NU Online News Service, July 21, 3:58 p.m. EDT
While property and casualty premium growth is expected for 2010, it will likely lag real gross domestic product growth rate as commercial lines pricing continues to show softness, according to a new Conning Research & Consulting analysis.
Conning said it expects premium growth to be stronger in 2011 and 2012, but noted that underwriting results "will likely get worse before they get better."
The Hartford, Conn.-based firm said, "Rising losses and related falling returns on capital will be the catalysts to drive insurers to firm premium rates."
While Conning said it is forecasting a real GDP growth rate of 3.3 percent for 2010, net p&c premium growth is expected to be just 1.4 percent.
A similar Conning report in April predicted 2010 net premium growth near 2 percent.
"Our expectation is for anemic premium growth overall in 2010--weaker than GDP growth--as exposure growth lags economic recovery," Clint Harris, analyst at Conning, said in a statement.
Conning said it expects more robust growth of nearly 5 percent in 2011 and 2012 as the result of "a combination of increasing exposures and increasing premium rates."
Conning added, "We expect that larger underwriting losses in 2010, assuming near average or larger catastrophe losses, will drive premium rate firming in 2011."
Drilling down into specific lines, Conning said it expects 2010 positive growth for personal auto after three years of declining premium, with improving exposure growth due to new car sales and rate firming driving the premium growth. Conning expects the personal auto combined ratio to show continuing improvement over the next few years--98.5 in 2010, 96.9 in 2011 and 95.7 in 2012.

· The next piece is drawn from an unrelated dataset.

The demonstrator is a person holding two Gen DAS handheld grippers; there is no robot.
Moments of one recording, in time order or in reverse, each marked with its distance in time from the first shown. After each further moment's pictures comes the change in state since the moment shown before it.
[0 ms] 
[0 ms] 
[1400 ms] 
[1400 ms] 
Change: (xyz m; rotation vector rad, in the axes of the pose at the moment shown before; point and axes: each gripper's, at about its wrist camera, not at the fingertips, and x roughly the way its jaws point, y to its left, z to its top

Homeowners is expected to show "moderate premium growth over the forecast horizon" of 2010 to 2012, driven primarily by increases in insured values and continued price firming. Weak housing market results, though, continue to have a negative impact on Conning's assumptions regarding growth in exposure units. A stronger catastrophe impact and increases in non-catastrophe loss costs are expected to negatively affect the homeowners line, and the combined ratio is expected to be 110.9 in 2010, 111.5 in 2011 and 112 in 2012.
Conning said workers' compensation premiums will likely continue their decline in 2010 due to limited exposure growth and rate competition. Lower earned premiums and limited loss reserve redundancy will lead to a 2010 combined ratio of about 116, with rate competition keeping the combined ratio there through 2012, Conning said. Increasing job growth from the economic recovery should drive premium growth in 2011 and 2012, according to Conning.
Premium growth will be slow for commercial auto in 2010 due to limited exposure growth in the recovering economy, but exposure growth is expected to pick up in 2011 and 2012, driving premium growth to 8 percent and 7 percent, respectively, in those years. Inflation on medical costs as well as increased demand on atrophied equipment and driver pools will keep the combined ratio over 100 for all three years, Conning said.
General liability premium reduction should come to an end in 2010, Conning said, with modest premium growth of 1.3 percent for the year. Conning added that decreasing loss severity and frequency trends from 2006 and 2008 are not expected to continue.